## Problem to work on
Would you give the listing again exactly, without its images?
____
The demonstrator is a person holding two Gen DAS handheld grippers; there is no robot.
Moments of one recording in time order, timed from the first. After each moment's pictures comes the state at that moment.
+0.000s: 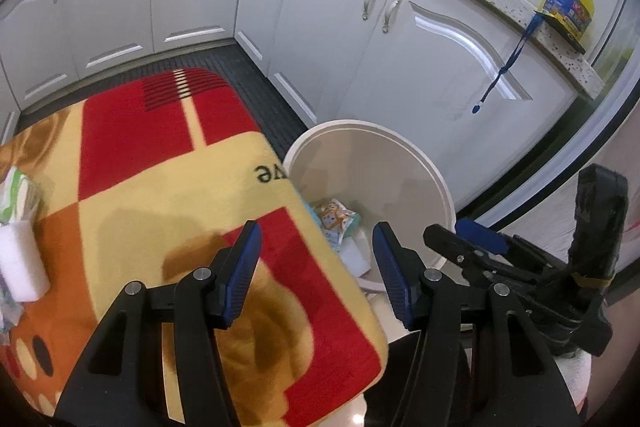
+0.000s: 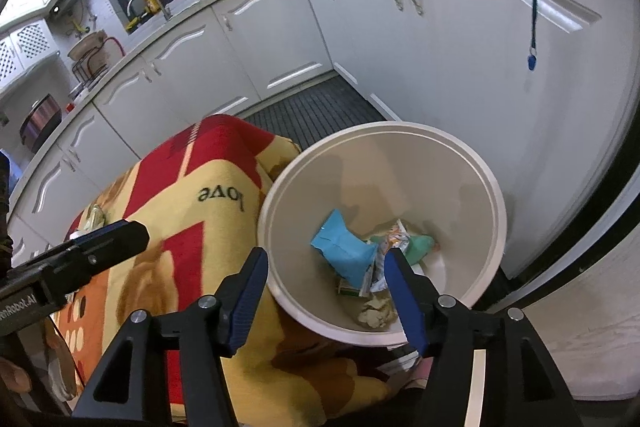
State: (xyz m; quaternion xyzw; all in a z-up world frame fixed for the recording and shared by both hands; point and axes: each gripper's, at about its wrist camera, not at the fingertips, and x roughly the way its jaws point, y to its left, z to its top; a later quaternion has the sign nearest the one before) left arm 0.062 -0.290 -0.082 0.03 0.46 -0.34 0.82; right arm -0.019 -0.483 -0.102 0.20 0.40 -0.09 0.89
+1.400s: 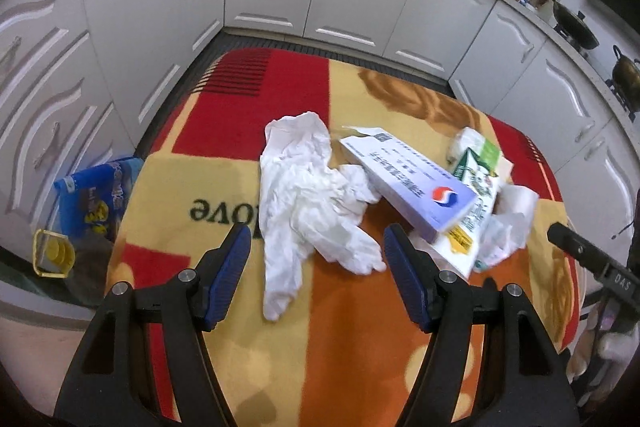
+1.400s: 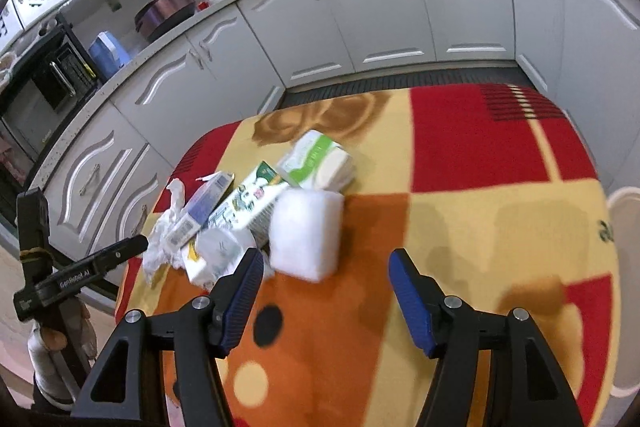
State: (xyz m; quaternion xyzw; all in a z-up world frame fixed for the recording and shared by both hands) left arm 0.097 0.099 -0.099 -0.10 0.47 -0.04 0.88; right arm 0.121 -0.218 -0.096 0.12 0.45 0.16 0.87
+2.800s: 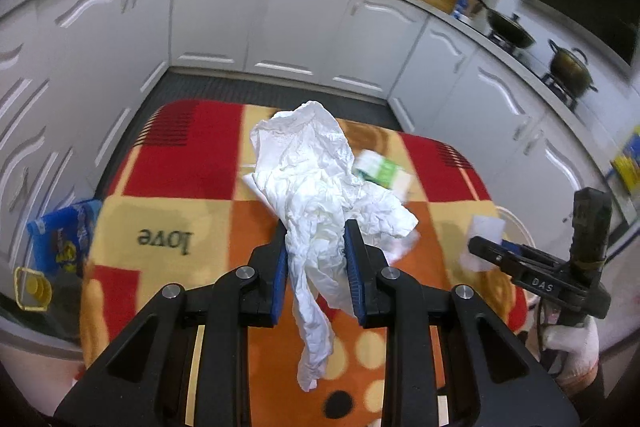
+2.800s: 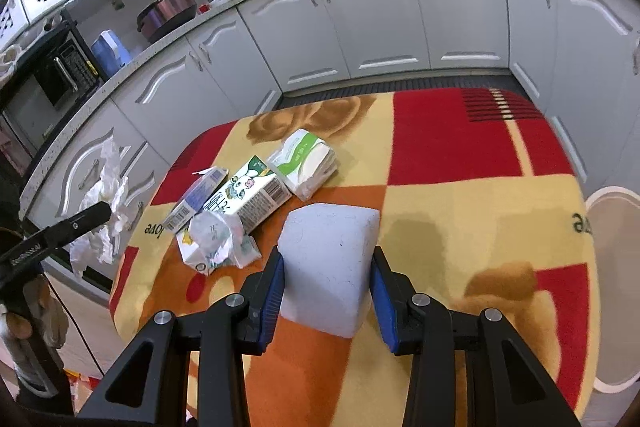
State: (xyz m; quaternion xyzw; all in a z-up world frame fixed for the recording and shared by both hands) left arm 0.060 0.055 -0.036 -0.09 0.41 -0.14 0.90; right arm 0.090 -0.241 -0.086 0.11 0.43 0.16 0.88
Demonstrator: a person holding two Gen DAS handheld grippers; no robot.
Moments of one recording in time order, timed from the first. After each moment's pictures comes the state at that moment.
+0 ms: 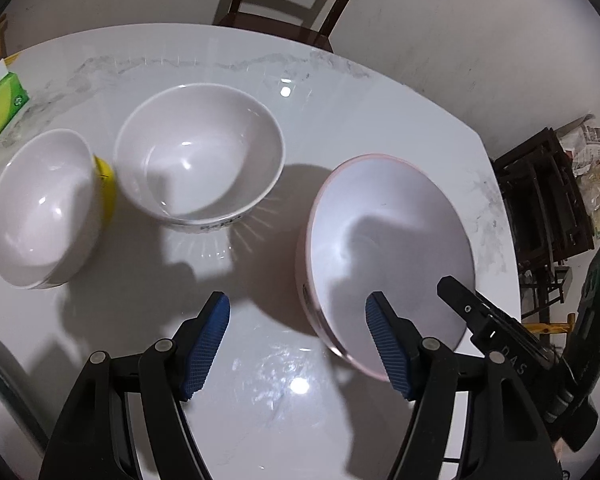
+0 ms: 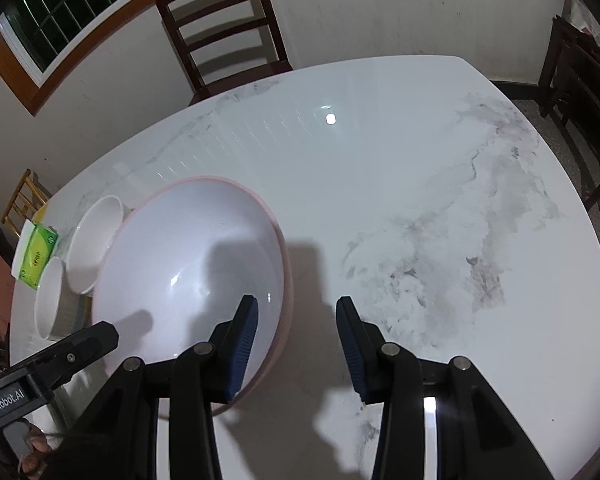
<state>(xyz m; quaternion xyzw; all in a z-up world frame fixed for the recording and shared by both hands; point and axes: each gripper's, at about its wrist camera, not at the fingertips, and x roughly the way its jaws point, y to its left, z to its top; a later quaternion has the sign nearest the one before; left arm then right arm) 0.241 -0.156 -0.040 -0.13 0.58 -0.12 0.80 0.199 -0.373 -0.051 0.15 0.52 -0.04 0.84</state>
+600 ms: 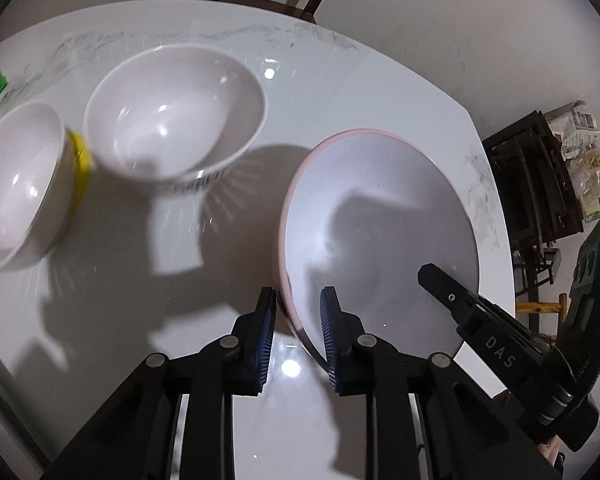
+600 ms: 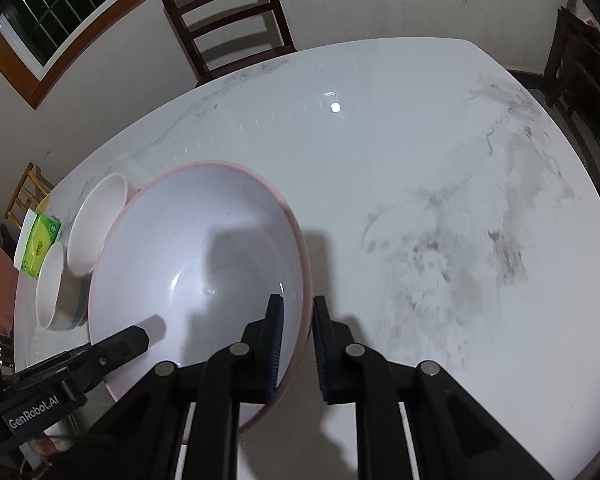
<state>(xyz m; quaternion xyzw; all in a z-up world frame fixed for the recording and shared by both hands) 0.228 -0.157 -0.055 -0.13 0.60 -0.16 0.77 0.187 -0.352 -0.060 0.16 0.54 -0.03 0.83</state>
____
## Reply to the task
The demonstrator is a person holding two Gen DAS handheld grippers; there is no robot.
Moments of one recording in time order, timed from the first. After each moment's pictures comes the state at that moment.
+0.000s: 
+0.000s: 
State: (xyz m; quaternion xyzw; all in a z-up world frame fixed for the recording and shared by both hands; point and axes: each gripper's, at about its wrist camera, not at the fingertips, and x roughly the way its jaws point, y to its left, z to its top; a later quaternion has the sign nearest the one before) left arm 0.062 -0.290 -0.082 0.03 0.46 -0.34 0.82; right arm -0.019 -0.483 -0.102 0.20 0.40 -0.09 0.89
+1.400s: 
+1.400s: 
State: (xyz m; quaternion xyzw; all in a z-up world frame fixed for the recording and shared by both hands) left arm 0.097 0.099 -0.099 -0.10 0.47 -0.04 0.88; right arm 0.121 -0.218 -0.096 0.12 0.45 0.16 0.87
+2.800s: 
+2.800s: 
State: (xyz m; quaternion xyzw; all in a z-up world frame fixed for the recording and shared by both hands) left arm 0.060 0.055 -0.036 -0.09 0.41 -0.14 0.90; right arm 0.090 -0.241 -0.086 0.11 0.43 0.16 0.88
Demonstrator: a person holding two Gen DAS handheld grippers; no robot.
Moments of one recording in time order, timed from the first. After each moment's pictures comes the state at that moment.
+0 ms: 
+0 ms: 
<state>(xyz m; quaternion xyzw; all in a z-up world frame fixed for the recording and shared by both hands; point and axes: each gripper's, at about its wrist camera, not at the fingertips, and x roughly the way its jaws point, y to its left, z to its top; a later quaternion has the sign nearest the one before; left arm then right arm) 0.241 -0.156 -0.040 -0.13 0.58 -0.12 0.80 0.199 -0.373 -0.051 0.15 0.52 -0.04 0.84</state>
+600 ms: 
+600 ms: 
<state>(xyz m; quaternion xyzw; all in a z-up world frame fixed for the recording and shared by both hands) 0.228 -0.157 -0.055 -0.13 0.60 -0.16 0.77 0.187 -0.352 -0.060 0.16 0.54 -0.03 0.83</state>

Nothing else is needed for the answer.